Софья покашливала в трубку, а трубка захлебывалась на льстивых тонах:
— Мальвиночка, шапку. Стою на коленях. Я без шапки никто. Ну какой я доктор без шапки? Тем более хирург. Мальвиночка, готовь сани летом, плавки — зимой.
— Меня Софья зовут, — отвечала Софья, добродушно посмеиваясь. — Купи ондатру на боны.
— Мальвиночка!!! Бонами я откупаюсь. Это у Петрова жена, у меня — аденома.
— Ну будет плакать. Когда жениться торопитесь, так милее нас нет, а как бес в ребро, так пора бы нам и коньки отбросить. Какая тебе шапка нужна? Из недорогих только собачьи.
Софья спросила, оборотясь к Петрову.
— Тебе нужна шапка? — И сама на этот вопрос ответила: — Конечно нужна. Пойдешь с Эразмом в ателье. Я туда позвоню.
— Спасибо, Мальвиночка! — ревел в трубку Эразм. — Я тебе привезу японского растворимого супа из водорослей с улитками.
— Ешь сам, — Софья поморщилась. — Я из парной говядины супы варю.
Петрову Эразм сказал:
— Ну твоя Василиса строга. Наверно, умна. Наверно, ты ее не ласкаешь. Ты, старик, огрубел. Я приду, проведу с тобой семинар.
С Эразмом Петров познакомился в детстве — можно сказать, в раннем детстве.
Все в то утро дрожало от солнца и от прищуривания. От земли поднимался запах мокрых после дождя плитняковых панелей. С Невы ветер нес запах рыбы.

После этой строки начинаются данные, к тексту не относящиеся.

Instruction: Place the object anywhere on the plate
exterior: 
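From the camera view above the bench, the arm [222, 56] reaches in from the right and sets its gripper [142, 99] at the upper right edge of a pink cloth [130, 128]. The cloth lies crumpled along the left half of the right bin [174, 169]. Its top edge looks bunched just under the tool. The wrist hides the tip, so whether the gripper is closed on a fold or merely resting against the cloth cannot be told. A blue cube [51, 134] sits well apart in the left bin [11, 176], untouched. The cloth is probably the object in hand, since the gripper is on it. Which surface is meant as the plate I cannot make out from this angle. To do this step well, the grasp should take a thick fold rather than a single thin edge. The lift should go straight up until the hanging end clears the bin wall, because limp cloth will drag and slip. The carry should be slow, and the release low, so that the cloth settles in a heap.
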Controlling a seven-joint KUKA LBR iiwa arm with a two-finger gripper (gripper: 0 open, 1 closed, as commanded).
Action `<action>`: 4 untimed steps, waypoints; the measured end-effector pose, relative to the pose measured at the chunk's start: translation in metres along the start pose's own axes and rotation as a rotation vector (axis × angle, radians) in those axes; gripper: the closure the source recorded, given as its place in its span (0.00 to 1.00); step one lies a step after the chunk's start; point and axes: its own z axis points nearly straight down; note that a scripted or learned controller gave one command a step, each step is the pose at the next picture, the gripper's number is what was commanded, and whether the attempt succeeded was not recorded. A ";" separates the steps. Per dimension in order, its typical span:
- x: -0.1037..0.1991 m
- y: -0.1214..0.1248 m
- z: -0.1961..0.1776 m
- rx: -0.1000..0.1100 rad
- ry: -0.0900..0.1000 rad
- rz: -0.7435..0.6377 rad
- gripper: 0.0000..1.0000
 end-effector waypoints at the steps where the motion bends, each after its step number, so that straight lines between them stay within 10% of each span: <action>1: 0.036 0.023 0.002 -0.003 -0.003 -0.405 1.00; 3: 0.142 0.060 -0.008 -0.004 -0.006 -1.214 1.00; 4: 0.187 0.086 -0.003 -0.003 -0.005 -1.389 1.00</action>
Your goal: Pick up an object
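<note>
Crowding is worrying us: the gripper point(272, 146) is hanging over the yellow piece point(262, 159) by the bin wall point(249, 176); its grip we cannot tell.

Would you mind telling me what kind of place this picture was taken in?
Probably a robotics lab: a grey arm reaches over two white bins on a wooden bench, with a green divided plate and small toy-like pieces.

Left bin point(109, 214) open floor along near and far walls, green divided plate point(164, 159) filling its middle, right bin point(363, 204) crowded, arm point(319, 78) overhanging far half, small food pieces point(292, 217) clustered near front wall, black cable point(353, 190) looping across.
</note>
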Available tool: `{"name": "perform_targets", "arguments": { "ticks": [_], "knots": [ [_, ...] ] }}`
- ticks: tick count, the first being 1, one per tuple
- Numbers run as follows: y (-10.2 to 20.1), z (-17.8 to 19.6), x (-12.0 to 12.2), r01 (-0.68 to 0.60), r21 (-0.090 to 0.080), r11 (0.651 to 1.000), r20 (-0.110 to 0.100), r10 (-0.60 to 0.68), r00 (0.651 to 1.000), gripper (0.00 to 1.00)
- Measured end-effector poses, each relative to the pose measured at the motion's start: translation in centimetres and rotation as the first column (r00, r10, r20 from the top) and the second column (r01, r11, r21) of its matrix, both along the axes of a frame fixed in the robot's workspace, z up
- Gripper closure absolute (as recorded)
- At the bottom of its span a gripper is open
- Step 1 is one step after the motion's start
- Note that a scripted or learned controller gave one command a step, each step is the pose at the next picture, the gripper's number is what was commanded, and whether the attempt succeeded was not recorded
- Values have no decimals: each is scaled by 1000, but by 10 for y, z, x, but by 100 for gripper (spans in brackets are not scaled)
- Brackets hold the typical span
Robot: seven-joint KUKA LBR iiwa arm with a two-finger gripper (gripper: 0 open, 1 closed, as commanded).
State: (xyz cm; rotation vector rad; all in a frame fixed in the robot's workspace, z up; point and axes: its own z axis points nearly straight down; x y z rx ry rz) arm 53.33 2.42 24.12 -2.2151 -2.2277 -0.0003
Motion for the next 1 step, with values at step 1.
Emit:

И вот Петров… Он идет вдоль потрескавшейся желтой стены и заглядывает в окна. Окна начинаются на уровне его колен и все завешены тюлем. Прикоснувшись к тюлю лицом, Петров различает сквозь дырочки половики на полу, железные кровати с подзорами, на кроватях подушки с прошвами, на оттоманках подушки с аппликациями — в основном крупные маки. А в одном окне занавеска подвязана ленточкой к оконной ручке и прямо перед Петровым, грузно обвисая на расширяющейся кверху подпорке, красуется куст помидоров с плодами полупрозрачными и глянцевыми, как нефрит.
Петров, ошалевший от такого чуда (в окнах он всегда видел герань, туберозы, столетник), отрывает самый маленький плодик и, ощущая ладонью его теплую гладкость, прячет в карман. А сердце где-то у горла, хоть он и не маленький уже, а уже школьник. А душа его — словно скомканный лист бумаги.
Кто-то больно берет его за плечо. Душа его расправляется и не мешает дышать. Сердце становится на место. И уже все понятно. Он вытаскивает помидор из кармана и поворачивается отдать: если отдать, то и воровство само по себе теряет силу. Его держит за плечо высокий крепкий мужчина, очень мускулистый, у мужчины даже лоб мускулистый и лоснящаяся бугроватая кожа.
— Ну, — говорит мужчина. — В пикет или к родителям?